BSL users face daily exclusion, and AI-driven British Sign Language (BSL) translation could transform accessibility. But without community input, it risks ethical pitfalls.
We are leading a ground-breaking project to ensure AI (Artificial Intelligence – or ‘machine learning’) in BSL is developed ethically, inclusively, and with the right oversight. This first of its kind project has an immediate need and will be delivered under the Sciencewise programme.
The challenges associated with machine learning and AI
There are four key challenges which arise from the way in which AI functions, which raise specific concerns for how they might be effectively applied to signed languages:
- Accuracy requires big data which does not exist for signed languages.
- All systems require a written form of the signed language which isn’t a natural part of BSL.
- Current systems struggle with fine detail, like hands, which is essential for communicating meaning in signed languages.
- AI systems are concerned with statistical likelihoods, not accuracy and these systems are structurally difficult to have oversight over.
BSL and social exclusion
There are about 151,000 BSL users in the UK and, of these, 87,000 are deaf and 21,000 using it as their main language.
BSL users face significant social exclusion and face challenges in accessing education, employment, and mainstream media. They also face barriers to a wide range of services, including essential services such as public transport and health.
AI as a potential solution to barriers?
One development that is being promoted as a potential solution to these barriers is AI-enabled BSL.
AI-enabled BSL translation and recognition theoretically could provide automated translation of websites, media content or eventually even real-time translation of conversations. However, while activity regarding this is increasing in academia and industry, tackling the engineering challenges and developing prototypes, the wider BSL community has not been meaningfully involved.
This is important. As with all AI language models there are issues around diversity and bias, quality assurance and accuracy, etc. AI in BSL poses additional issues related to cultural relevance; the protection of the language (a cultural and linguistic asset); and the use of human interpreters’ likeness.

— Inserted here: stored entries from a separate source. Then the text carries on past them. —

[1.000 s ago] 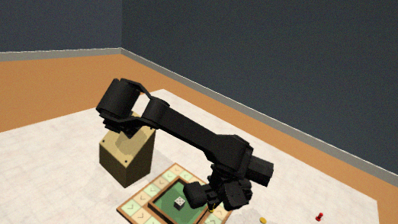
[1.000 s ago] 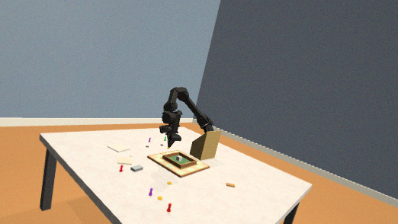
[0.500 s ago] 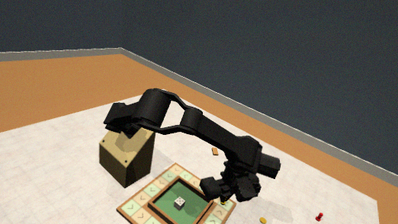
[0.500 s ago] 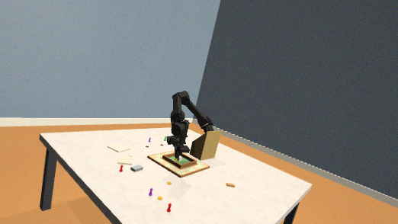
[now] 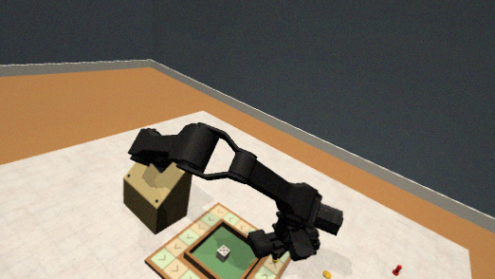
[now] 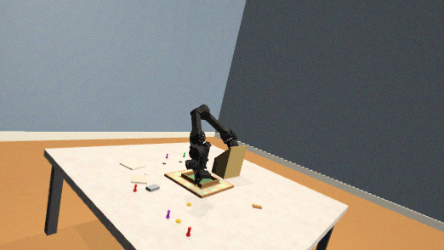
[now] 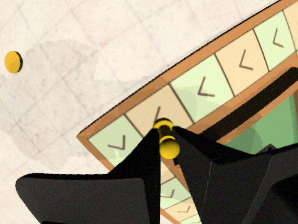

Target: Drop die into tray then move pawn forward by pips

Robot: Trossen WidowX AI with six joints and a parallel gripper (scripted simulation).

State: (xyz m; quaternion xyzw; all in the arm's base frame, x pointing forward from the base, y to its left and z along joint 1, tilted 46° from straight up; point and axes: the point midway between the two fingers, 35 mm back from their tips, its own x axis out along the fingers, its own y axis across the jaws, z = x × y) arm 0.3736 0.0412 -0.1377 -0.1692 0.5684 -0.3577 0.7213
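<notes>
The yellow pawn is 10 mm above my gripper tip. The rest, counted from my gripper tip: white die: 100 mm behind, 100 mm to the right, 10 mm below; green dice tray: 100 mm behind, 90 mm to the right, 30 mm below; grey block: 200 mm ahead, 70 mm to the right, 30 mm below.
</notes>
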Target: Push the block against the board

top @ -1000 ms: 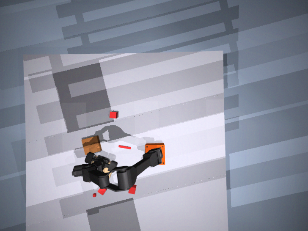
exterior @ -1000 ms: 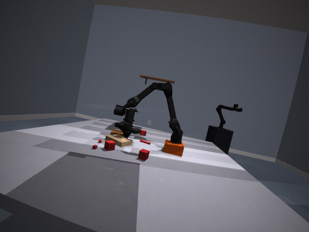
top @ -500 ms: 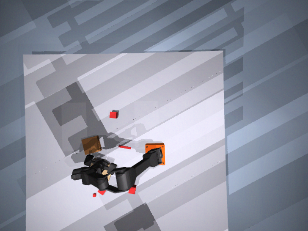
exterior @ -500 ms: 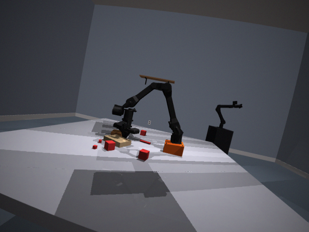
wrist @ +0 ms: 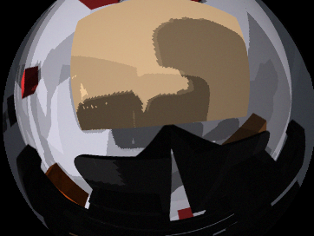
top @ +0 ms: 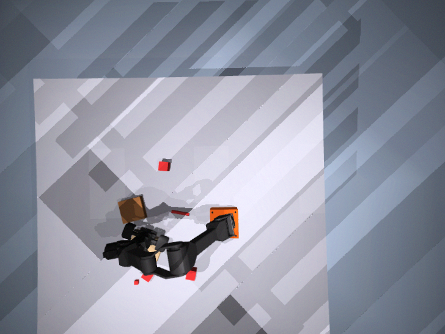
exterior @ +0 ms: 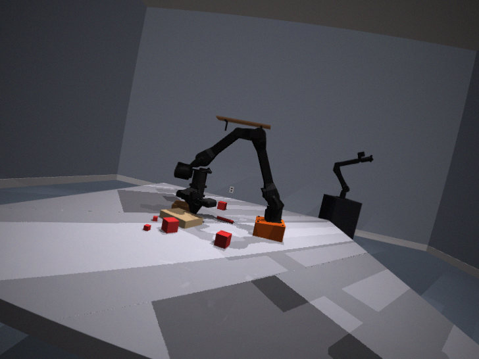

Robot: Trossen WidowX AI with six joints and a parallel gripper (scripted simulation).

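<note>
Right now the brown square block is 60 mm ahead of my gripper tip, 120 mm to the right of it and 10 mm above it. Also, from my gripper tip: tan board: 40 mm ahead, 60 mm to the left, 10 mm above; flat red piece: 140 mm behind, 50 mm to the right.
</note>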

Most critically, there are questions about when it would or would not be appropriate to use such AI tools. For example, while it might be that providing public transport information via an AI avatar would be acceptable to the majority, receiving a cancer diagnosis in this way might not be.
RNID and Sciencewise: Meaningful deliberative engagement with the BSL community
While there has been academic engagement on the topic, to date there has been no deliberative dialogue engagement with grassroots signing communities about the development and use of AI-enabled sign language translation, or it’s ethical implications – in the UK or globally.
At RNID we’ll be leading a project that will change this.
A first of its kind, meaningful deliberative engagement project with the BSL community to determine what are appropriate uses of AI technologies for BSL, and what oversight is necessary to ensure high quality and ethical use.
This project will be delivered under the UKRI Sciencewise programme.